About this Notebook
The google search data on this notebook comes from a google account archive
The steps outlined here to collect and analyze the data may change at any time
Below are the steps to claim your google account data
Data Collection: Claiming your Google Search Data
1) Sign into your google account, then Go to:
2) Find the link to download your data archive or Go to:

3) Select all Google products to create a complete archive of your data

4) After selecting the products, choose the file type and max archive size to make sure that all your account data is archive

Data Analysis: Visualizing Google Searches
To get an overall idea of the search volume, we can plot searches by year
p <- ggplot(search_data, aes(year))
p + geom_bar()

After determine the years with the largest search volume we can plot monthly searches
monthly <- search_data[(search_data$year > 2014 & search_data$year< 2018), ]
ggplot(monthly) + geom_bar(aes(x = month, group = year)) +
theme(axis.text.x = element_text(angle=90)) +
facet_grid(.~year, scales="free")

Another interesting metrict is searches by Hour
p <- ggplot(search_data, aes(hour))
p + geom_bar()

We can also plot the search data by day of the week to determine day are the most active
p <- ggplot(search_data, aes(day))
p + geom_bar()

We can take it an step further and group search time with day of the week.
ggplot(search_data) +
geom_bar(aes(x = hour, group = day) ) +
facet_grid(.~day, scales = "free")

We can group the search data by year and day of the week, to visualize the overall trend
wkday <- group_by(search_data, year, day) %>% summarize(count = n())
p <- ggplot(wkday, aes(day, count, fill = year))
p + geom_bar(stat = "identity") + labs(x = "", y = "Search Volume")

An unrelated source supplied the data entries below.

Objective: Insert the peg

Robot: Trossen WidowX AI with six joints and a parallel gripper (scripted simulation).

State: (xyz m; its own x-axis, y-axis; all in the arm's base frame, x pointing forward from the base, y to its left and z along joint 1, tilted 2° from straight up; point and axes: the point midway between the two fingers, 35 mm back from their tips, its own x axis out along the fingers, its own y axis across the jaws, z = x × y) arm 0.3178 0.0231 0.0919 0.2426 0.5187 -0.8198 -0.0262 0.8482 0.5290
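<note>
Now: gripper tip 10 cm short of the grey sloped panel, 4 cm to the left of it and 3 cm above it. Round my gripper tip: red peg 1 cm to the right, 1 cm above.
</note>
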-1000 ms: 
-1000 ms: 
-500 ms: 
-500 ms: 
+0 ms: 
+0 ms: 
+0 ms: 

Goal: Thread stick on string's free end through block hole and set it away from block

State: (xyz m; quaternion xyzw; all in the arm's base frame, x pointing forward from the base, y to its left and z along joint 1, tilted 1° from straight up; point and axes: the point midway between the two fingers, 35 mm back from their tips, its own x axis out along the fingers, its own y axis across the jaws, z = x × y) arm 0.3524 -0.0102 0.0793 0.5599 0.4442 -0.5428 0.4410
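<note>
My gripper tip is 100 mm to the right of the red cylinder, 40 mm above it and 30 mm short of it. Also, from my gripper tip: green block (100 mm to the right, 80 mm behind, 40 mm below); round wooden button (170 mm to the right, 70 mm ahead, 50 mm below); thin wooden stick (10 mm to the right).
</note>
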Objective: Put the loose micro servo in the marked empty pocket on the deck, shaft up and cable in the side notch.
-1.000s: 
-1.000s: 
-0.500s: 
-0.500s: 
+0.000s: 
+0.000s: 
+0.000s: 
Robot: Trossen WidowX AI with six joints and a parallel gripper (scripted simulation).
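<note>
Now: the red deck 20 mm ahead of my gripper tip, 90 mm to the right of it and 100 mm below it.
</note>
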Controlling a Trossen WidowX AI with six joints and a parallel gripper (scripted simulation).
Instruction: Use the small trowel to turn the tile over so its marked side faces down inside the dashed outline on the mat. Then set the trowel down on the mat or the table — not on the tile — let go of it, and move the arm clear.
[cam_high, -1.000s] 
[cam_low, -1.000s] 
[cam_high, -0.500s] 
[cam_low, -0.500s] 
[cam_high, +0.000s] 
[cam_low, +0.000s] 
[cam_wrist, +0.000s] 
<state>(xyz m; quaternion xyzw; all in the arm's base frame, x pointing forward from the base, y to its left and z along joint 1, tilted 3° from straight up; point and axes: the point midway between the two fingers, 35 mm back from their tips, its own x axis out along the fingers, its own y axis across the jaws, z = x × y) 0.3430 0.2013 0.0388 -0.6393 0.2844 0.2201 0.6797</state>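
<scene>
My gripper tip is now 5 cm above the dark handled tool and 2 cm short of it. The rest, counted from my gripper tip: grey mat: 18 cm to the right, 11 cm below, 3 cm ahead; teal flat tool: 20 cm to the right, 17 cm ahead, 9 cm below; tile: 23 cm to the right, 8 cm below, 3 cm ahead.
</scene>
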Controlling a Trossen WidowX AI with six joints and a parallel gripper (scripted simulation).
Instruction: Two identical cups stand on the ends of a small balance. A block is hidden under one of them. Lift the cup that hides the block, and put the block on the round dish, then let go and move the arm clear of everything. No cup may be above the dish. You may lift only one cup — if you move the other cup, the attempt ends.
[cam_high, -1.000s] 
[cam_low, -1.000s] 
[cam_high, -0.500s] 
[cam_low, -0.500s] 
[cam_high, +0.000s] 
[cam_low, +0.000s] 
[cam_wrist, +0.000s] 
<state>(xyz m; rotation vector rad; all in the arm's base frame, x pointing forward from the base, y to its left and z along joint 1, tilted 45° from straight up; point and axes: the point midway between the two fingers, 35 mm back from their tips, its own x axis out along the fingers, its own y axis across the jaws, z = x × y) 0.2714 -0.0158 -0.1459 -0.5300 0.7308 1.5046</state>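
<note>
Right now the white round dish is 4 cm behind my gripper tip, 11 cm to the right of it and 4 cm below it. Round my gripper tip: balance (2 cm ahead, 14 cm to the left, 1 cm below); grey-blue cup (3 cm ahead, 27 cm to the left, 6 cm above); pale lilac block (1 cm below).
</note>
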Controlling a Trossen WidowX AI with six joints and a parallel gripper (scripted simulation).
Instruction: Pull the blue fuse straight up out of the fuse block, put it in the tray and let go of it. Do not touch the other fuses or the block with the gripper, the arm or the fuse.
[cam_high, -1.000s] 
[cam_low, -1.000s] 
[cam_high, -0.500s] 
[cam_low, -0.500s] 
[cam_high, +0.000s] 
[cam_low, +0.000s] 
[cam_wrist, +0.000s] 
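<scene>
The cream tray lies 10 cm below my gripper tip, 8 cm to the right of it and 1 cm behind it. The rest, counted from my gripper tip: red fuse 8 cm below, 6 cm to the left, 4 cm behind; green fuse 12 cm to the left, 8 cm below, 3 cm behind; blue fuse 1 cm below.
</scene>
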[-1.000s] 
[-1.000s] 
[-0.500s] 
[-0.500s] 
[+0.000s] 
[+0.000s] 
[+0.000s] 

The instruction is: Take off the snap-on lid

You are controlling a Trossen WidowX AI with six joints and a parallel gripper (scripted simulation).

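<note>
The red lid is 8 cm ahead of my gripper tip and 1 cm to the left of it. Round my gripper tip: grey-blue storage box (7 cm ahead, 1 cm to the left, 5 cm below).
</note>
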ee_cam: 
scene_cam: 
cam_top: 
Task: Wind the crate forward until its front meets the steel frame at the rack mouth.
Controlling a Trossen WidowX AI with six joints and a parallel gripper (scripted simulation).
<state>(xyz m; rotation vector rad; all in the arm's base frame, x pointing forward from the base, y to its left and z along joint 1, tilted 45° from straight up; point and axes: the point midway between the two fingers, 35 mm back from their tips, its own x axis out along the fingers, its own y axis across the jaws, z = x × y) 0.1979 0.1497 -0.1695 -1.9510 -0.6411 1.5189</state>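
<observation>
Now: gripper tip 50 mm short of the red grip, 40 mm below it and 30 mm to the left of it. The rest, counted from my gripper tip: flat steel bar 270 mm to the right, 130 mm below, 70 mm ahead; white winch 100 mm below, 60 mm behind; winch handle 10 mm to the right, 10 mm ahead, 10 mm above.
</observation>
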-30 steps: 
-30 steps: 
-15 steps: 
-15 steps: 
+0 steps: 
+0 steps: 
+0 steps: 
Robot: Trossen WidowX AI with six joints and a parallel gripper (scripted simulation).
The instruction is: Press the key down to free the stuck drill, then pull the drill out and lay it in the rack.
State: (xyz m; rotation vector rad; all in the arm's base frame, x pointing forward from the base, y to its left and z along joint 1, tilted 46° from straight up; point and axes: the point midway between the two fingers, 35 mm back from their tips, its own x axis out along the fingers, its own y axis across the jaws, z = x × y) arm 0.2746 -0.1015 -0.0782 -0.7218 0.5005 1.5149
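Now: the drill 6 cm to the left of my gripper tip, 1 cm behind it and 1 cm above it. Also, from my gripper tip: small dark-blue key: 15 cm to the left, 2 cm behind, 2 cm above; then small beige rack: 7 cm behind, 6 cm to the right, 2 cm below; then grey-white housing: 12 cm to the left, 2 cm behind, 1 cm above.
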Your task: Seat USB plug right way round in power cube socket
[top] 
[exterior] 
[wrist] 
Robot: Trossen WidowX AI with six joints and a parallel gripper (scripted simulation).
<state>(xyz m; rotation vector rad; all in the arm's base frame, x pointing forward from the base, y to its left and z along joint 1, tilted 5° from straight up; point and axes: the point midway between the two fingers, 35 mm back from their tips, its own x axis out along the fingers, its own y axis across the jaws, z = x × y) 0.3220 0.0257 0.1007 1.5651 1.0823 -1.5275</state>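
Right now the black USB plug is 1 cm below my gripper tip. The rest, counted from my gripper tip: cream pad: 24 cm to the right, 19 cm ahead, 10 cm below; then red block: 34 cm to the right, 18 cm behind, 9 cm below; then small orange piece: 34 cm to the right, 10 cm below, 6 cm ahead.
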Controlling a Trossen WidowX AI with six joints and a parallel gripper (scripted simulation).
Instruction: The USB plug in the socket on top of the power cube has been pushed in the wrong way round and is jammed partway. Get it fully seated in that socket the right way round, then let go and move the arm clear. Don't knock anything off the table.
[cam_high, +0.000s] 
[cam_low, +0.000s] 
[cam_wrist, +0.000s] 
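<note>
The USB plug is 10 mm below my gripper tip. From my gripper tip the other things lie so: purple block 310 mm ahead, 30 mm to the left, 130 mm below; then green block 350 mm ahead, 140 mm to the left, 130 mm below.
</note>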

Reporting: A Wordcloud from Google Search Data
First we need to extract the text and clean it using regular expressions
search <- tolower(search_data$search)
search <- iconv(search, "ASCII", "UTF-8", " ")
search <- gsub('(http|https)\\S+\\s*|(#|@)\\S+\\s*|\\n|\\"', " ", search)
search <- gsub("(.*.)\\.com(.*.)\\S+\\s|[^[:alnum:]]", " ", search)
search <- trimws(search)
After cleaning the text we can create a Text Corpus (a large and structured set of texts) and remove some words
search_corpus <- Corpus(VectorSource(search))
search_corpus <- tm_map(search_corpus, content_transformer(removePunctuation))
search_corpus <- tm_map(search_corpus, content_transformer(removeNumbers))
stopwords <- c(stopwords("english"), "chrome", "chicago", "jlroo", "google")
search_corpus <- tm_map(search_corpus, removeWords, stopwords)
Now from the corpus we need to create a Term Document Matrix in order to create word associations and a wordcloud
search_tdm <- TermDocumentMatrix(search_corpus)
search_matrix <- as.matrix(search_tdm)
Set a threshold for the min/max frequency of words to create the wordcloud
wordcloud(d$word, d$freq, min.freq = 50, scale = c(3 , 0.5), max.words = 200)